For the data below, restate word for word only the lines from the line containing "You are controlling" through the line containing "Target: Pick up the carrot", both ends included.

GIVEN DATA
Content starts
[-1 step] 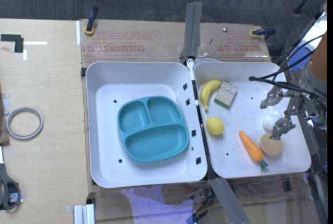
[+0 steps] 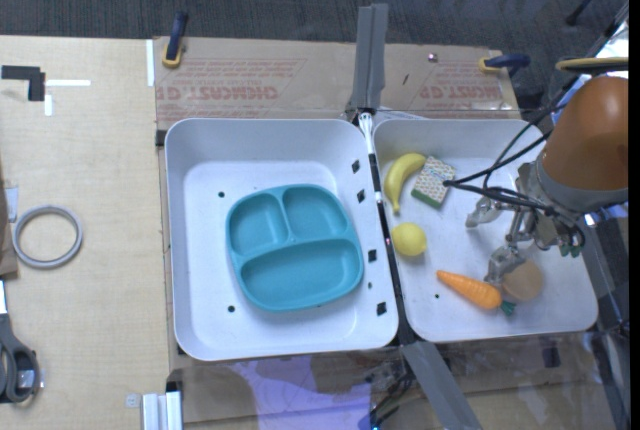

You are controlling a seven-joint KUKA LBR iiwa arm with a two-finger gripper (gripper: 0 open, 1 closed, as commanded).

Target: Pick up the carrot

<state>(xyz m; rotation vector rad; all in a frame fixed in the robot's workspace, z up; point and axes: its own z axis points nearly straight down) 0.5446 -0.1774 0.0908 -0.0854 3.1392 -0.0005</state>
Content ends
TASK RESPONSE
You are controlling a seven-joint KUKA LBR iiwa arm with a two-finger gripper (gripper: 0 open, 1 closed, as commanded).

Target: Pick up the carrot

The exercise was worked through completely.